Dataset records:
····················

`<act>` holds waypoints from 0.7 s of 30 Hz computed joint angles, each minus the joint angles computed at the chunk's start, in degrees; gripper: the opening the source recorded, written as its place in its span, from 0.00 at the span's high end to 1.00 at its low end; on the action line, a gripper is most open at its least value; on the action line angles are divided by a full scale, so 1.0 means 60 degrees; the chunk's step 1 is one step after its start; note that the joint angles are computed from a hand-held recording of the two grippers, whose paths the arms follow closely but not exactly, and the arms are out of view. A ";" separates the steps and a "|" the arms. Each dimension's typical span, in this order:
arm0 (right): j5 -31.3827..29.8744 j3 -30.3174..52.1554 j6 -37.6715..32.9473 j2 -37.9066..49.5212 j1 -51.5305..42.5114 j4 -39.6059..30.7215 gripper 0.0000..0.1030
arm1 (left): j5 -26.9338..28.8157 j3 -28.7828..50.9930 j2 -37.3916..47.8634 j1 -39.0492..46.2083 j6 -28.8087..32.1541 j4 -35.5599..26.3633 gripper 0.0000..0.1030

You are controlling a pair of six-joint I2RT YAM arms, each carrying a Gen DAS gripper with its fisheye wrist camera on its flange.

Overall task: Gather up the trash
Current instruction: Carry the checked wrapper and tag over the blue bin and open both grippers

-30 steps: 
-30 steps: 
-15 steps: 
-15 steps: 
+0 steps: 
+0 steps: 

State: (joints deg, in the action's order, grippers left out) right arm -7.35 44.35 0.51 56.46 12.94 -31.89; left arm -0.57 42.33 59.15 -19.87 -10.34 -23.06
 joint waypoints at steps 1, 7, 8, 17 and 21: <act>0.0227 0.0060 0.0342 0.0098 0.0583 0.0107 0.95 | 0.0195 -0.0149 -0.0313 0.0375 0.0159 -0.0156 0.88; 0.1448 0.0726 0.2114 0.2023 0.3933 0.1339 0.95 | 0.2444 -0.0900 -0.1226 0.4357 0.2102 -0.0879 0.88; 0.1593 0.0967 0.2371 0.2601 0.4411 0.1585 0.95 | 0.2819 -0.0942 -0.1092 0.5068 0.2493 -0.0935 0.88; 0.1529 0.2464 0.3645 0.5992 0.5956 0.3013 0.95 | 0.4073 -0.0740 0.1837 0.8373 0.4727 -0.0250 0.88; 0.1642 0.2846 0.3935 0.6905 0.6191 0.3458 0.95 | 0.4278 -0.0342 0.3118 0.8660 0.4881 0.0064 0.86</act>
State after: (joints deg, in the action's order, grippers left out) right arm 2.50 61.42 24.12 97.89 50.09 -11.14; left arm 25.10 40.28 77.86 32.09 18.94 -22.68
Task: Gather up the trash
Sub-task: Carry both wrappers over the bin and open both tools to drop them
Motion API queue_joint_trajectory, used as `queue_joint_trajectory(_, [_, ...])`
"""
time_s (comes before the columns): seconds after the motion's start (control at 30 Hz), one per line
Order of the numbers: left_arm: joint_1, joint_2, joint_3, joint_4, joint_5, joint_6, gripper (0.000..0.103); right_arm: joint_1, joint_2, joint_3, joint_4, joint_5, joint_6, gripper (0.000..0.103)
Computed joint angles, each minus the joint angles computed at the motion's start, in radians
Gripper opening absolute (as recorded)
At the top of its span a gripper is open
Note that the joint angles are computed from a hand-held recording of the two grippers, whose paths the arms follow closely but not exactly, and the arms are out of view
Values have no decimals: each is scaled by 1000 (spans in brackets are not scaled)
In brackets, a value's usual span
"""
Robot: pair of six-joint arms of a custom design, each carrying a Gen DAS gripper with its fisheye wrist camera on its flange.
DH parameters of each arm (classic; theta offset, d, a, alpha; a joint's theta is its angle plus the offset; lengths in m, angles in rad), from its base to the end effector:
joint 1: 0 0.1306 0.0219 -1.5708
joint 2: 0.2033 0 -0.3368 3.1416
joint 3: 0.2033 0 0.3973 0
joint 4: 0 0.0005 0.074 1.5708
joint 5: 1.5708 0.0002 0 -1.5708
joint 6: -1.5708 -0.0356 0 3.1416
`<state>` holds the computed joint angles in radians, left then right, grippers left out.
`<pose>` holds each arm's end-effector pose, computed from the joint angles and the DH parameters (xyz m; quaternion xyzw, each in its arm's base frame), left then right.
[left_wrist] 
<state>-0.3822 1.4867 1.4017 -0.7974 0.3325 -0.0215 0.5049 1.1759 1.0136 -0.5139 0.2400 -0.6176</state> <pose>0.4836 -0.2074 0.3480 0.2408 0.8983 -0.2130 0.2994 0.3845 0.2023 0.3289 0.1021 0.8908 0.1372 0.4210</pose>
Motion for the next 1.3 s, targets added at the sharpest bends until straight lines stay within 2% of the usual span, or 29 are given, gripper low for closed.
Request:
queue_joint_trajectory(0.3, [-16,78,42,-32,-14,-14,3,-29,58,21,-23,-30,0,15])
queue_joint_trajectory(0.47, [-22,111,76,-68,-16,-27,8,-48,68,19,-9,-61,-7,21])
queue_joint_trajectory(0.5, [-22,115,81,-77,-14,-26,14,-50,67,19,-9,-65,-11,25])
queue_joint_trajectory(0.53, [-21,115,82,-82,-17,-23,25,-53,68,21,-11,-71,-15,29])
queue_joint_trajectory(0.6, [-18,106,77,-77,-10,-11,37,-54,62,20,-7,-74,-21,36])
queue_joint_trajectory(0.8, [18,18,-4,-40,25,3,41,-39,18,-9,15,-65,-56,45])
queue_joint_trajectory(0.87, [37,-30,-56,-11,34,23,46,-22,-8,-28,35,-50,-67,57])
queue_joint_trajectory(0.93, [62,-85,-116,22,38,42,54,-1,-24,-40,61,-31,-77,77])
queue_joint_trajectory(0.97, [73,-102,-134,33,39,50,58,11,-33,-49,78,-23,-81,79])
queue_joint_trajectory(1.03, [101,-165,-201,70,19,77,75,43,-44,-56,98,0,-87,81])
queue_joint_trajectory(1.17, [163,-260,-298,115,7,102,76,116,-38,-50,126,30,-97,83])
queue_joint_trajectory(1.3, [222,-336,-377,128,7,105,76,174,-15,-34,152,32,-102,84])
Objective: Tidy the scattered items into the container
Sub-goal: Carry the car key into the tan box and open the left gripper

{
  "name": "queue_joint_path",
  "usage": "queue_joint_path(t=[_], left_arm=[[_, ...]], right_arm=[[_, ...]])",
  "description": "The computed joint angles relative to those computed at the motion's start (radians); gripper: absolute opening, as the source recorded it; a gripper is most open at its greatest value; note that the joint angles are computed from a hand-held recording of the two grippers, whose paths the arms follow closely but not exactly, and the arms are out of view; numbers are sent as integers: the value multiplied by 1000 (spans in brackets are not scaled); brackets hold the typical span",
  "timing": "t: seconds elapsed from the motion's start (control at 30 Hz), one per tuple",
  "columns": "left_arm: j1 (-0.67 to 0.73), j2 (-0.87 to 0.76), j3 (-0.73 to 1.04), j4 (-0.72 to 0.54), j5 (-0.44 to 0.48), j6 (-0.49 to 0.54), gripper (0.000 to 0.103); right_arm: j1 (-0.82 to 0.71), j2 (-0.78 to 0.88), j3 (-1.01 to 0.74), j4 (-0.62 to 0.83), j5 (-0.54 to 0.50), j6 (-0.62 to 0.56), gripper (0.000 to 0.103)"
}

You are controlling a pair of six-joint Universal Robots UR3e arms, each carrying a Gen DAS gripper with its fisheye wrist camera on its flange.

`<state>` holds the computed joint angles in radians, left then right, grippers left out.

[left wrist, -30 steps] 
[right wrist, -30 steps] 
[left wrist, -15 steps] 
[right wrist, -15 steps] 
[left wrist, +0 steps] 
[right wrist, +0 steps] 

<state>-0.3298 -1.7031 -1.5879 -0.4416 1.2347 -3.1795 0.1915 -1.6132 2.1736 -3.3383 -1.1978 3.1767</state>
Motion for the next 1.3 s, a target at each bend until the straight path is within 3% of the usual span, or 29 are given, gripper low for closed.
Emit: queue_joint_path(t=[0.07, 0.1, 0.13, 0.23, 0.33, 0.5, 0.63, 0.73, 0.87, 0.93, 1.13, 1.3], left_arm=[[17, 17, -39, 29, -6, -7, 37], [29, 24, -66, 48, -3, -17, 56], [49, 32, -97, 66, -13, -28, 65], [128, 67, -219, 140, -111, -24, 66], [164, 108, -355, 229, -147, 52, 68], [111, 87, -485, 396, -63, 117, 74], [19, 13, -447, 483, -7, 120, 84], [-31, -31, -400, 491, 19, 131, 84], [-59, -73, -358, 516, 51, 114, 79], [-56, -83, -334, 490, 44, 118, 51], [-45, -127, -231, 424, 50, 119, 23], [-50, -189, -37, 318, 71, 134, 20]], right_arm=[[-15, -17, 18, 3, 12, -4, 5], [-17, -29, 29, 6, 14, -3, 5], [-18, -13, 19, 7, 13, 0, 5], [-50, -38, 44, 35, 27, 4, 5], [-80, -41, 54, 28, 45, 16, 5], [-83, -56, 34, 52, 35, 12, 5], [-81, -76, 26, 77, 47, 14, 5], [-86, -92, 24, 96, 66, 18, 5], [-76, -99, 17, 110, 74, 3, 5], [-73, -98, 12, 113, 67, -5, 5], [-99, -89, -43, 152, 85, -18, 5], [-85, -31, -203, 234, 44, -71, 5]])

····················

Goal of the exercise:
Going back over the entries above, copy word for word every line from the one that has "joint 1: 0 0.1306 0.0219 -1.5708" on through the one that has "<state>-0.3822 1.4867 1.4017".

Result of this exercise:
joint 1: 0 0.1306 0.0219 -1.5708
joint 2: 0.2033 0 -0.3368 3.1416
joint 3: 0.2033 0 0.3973 0
joint 4: 0 0.0005 0.074 1.5708
joint 5: 1.5708 0.0002 0 -1.5708
joint 6: -1.5708 -0.0356 0 3.1416
`<state>` holds the computed joint angles in radians, left then right, grippers left out.
`<pose>` holds each arm's end-effector pose, computed from the joint angles and the DH parameters (xyz m; quaternion xyzw, each in its arm's base frame), left then right.
[left_wrist] 
<state>-0.3822 1.4867 1.4017 -0.7974 0.3325 -0.0215 0.5049 1.1759 1.0136 -0.5139 0.2400 -0.6176</state> <pose>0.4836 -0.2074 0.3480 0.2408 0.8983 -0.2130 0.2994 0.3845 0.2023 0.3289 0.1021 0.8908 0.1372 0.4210</pose>

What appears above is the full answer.